Gut, Tuchel stand kurz nach dem Schlusspfiff wohl noch zu sehr unter dem Eindruck des missratenen Spiels, etwas später in der Pressekonferenz war er nicht weniger konsterniert, vermied es aber, noch einmal zu sagen, dass er nicht wisse, woran es gelegen habe. „Die Kritik war berechtigt“, gab er mit etwas Abstand am Donnerstag zu. „Ich dachte, wir sind schon einen Schritt weiter“, aber „wir haben noch nicht den richtigen Schlüssel gefunden, um das Schloss zu knacken.“

Kein Trainer hat bei den Transfers so viel Mitspracherecht wie Tuchel

Der FC Bayern des Sommers 2023 ist sicher schon eine Tuchel-Mannschaft, aber nicht so, wie er sich das vorgestellt hat. Als erster Trainer ist er ganz offiziell in die Transferpolitik dieses Sommers eingebunden, hinterlegte nicht nur Wünsche wie sonst bei Bayern üblich, sondern gehört zum siebenköpfigen Ausschuss Sport, der sich mit Kaderplanung beschäftigt. So viel Mitspracherecht hatte ein Trainer noch nie beim FC Bayern und vermutlich wird so viel Mitspracherecht auch nie wieder einer haben.

Allerdings scheint es in diesem Gremien unterschiedliche Präferenzen gegeben zu haben oder nicht immer zu geben. Man habe, monierte Tuchel am Rande der Asientour vor ein paar Wochen, „keine holding six“, keinen Mittelfeldspieler also, der sich als Absicherung versteht und defensiv agiert, anders als Joshua Kimmich, Konrad Laimer oder auch Leon Goretzka, die allesamt offensiv denken.

Tuchel muss aus den Stars und Sternchen eine Mannschaft bilden

Uli Hoeneß, der nach den Turbulenzen am Ende der vergangenen Saison wieder näher – oder besser: noch näher – an seine Bayern herangerückt ist und ebenfalls der Transfer-Taskforce angehört, sieht das anders. Die Frage nach einer Sechs stelle sich für ihn gar nicht, erklärte er. „Weil Laimer ein Transfer ist, an dem wir sehr viel Spaß haben werden.“ Tuchel ist von dem Österreicher zwar überzeugt, wird ihn wohl gegen Bremen von Anfang an bringen, aber ob er ihn geholt hätte, ist fraglich. Den Transfer von Laimer hatte noch Ex-Coach Julian Nagelsmann eingefädelt.

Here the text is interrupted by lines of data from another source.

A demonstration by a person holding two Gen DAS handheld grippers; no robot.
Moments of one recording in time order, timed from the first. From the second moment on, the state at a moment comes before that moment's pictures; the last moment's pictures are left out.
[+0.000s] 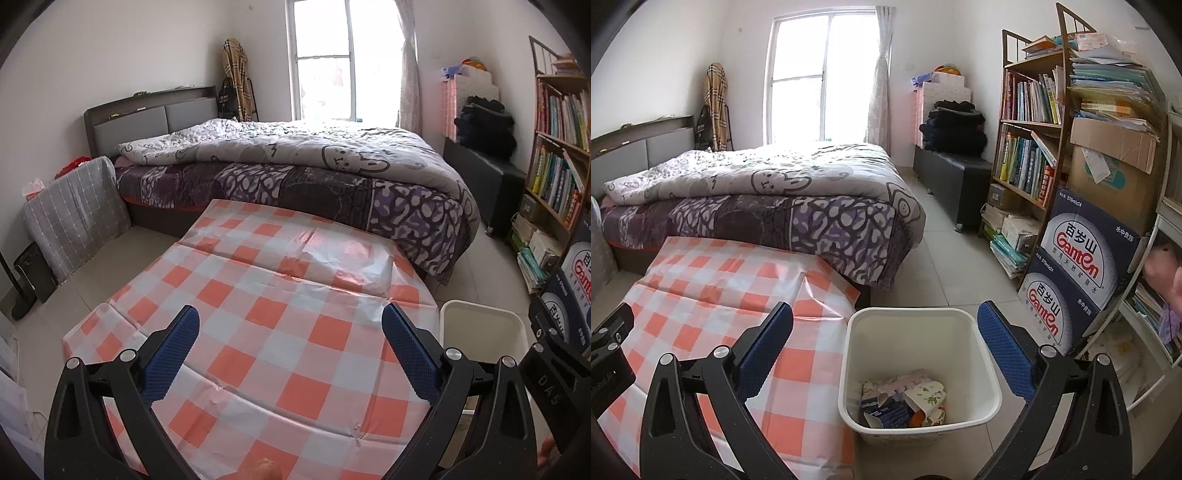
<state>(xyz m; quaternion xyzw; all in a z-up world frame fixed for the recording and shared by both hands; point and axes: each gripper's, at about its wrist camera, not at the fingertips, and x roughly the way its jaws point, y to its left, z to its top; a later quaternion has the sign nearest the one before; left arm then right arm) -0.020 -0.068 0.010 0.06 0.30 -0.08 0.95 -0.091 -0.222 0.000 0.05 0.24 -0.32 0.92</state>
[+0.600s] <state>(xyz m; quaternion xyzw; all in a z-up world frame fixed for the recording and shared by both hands) -0.017 -0.072 0.010 0.06 0.30 -0.08 0.95 -0.091 -0.224 -0.002 0.05 0.24 -0.31 0.92</state>
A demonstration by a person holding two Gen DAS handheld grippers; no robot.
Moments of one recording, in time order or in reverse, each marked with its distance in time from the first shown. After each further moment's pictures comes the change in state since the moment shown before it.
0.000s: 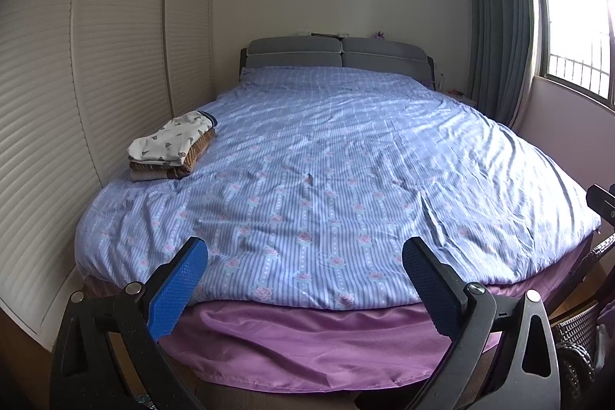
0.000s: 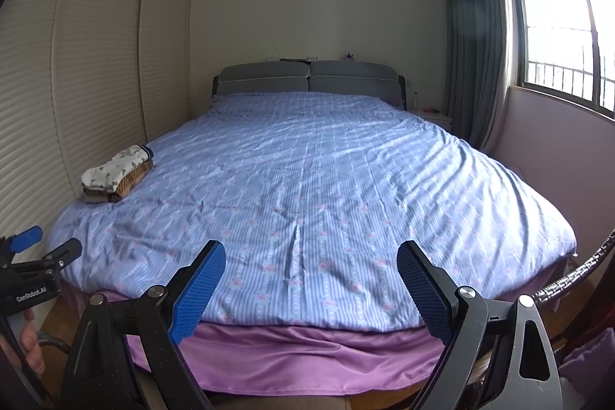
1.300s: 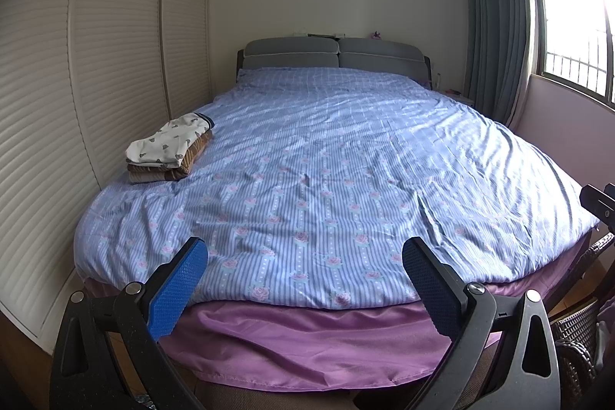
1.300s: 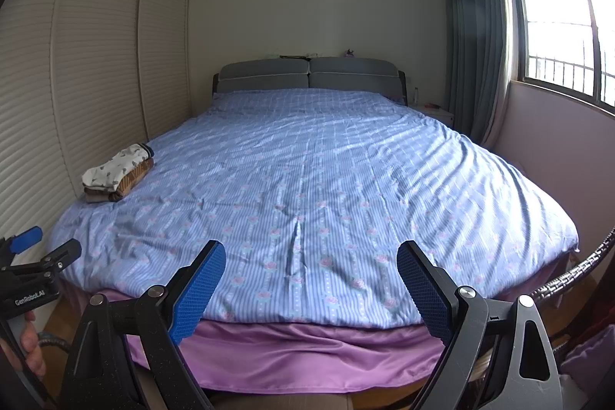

Tuchel weiß, dass es mit neuem Personal alleine nicht getan ist. Es geht auch darum, aus all den Stars und Sternchens, aus den Chefs und Chefchens ein Team mit einer klaren Hierarchie zu bilden. Und beim FC Bayern geht es in diesem Moment auch noch darum, die misslungene Schlussphase der vergangenen Saison aus den Köpfen zu bekommen. Aus denen der Spieler und des Trainers.